Would you please copy every line below that includes the string "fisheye"?

[Start of section]

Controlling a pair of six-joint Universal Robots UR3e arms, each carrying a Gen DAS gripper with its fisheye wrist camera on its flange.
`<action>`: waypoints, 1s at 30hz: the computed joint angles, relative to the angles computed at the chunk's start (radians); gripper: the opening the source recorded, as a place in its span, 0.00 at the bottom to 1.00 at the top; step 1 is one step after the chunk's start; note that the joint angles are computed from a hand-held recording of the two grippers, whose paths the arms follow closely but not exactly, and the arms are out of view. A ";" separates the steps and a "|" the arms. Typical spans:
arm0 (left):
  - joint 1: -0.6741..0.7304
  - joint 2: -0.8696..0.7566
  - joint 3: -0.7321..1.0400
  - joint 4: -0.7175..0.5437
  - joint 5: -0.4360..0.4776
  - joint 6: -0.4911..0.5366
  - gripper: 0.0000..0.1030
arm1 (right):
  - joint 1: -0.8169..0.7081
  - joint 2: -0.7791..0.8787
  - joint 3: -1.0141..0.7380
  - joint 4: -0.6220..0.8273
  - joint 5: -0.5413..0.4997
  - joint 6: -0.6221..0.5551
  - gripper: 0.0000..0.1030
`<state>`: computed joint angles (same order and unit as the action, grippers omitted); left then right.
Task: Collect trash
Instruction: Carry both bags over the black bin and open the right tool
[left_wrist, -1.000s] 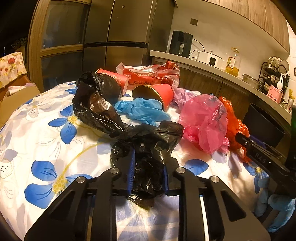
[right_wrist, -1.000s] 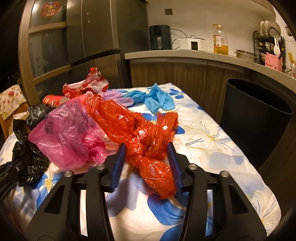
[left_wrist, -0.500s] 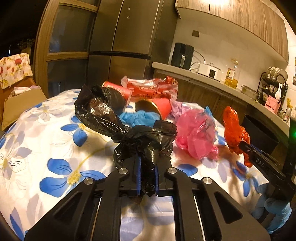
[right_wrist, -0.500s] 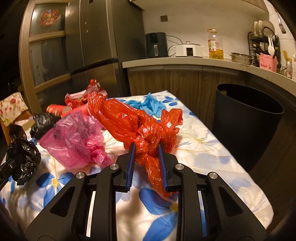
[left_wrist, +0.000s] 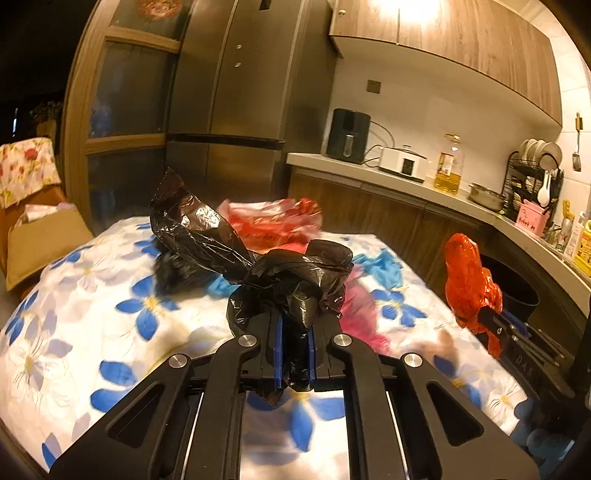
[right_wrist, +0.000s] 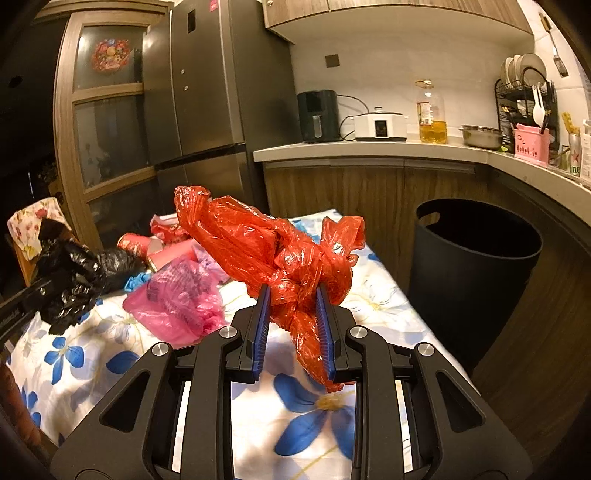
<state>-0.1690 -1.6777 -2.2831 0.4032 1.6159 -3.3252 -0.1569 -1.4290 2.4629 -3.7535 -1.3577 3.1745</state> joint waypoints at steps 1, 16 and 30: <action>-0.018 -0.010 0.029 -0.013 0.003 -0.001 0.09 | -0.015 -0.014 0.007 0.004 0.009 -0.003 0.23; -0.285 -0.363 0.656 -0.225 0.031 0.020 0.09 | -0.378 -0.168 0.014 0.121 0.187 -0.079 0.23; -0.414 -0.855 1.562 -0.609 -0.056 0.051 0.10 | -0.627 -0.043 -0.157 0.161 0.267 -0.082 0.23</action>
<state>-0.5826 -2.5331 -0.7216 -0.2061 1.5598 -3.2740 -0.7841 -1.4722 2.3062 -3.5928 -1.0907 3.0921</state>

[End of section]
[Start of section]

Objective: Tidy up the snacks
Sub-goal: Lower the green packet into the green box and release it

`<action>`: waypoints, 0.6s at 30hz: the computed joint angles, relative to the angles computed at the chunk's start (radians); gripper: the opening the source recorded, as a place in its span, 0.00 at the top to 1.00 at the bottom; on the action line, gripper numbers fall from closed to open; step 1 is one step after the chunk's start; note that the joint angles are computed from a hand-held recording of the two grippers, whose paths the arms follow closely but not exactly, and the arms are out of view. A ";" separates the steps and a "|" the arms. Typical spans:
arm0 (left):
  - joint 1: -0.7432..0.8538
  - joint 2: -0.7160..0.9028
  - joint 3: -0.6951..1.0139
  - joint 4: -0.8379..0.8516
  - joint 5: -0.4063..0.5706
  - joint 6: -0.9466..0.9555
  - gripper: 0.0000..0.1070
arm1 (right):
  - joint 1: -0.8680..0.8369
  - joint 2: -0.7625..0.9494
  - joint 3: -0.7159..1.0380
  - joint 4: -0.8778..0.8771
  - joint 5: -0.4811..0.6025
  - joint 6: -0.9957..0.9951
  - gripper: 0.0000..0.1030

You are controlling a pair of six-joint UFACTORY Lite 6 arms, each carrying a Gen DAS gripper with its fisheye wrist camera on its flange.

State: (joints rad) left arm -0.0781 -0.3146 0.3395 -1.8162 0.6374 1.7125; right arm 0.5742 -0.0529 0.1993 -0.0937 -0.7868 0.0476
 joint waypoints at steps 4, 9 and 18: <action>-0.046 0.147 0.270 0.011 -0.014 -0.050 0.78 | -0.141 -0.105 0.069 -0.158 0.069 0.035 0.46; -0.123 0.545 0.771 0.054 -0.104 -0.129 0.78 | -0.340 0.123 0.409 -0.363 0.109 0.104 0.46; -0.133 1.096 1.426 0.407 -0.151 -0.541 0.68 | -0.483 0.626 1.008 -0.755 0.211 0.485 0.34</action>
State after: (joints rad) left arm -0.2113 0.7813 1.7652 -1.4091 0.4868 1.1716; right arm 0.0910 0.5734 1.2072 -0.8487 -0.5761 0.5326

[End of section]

## Task output
Controlling a pair of six-joint Universal Robots UR3e arms, each carrying a Gen DAS gripper with its fisheye wrist camera on its flange.
You are controlling a pair of six-joint UFACTORY Lite 6 arms, each carrying a Gen DAS gripper with its fisheye wrist camera on its flange.

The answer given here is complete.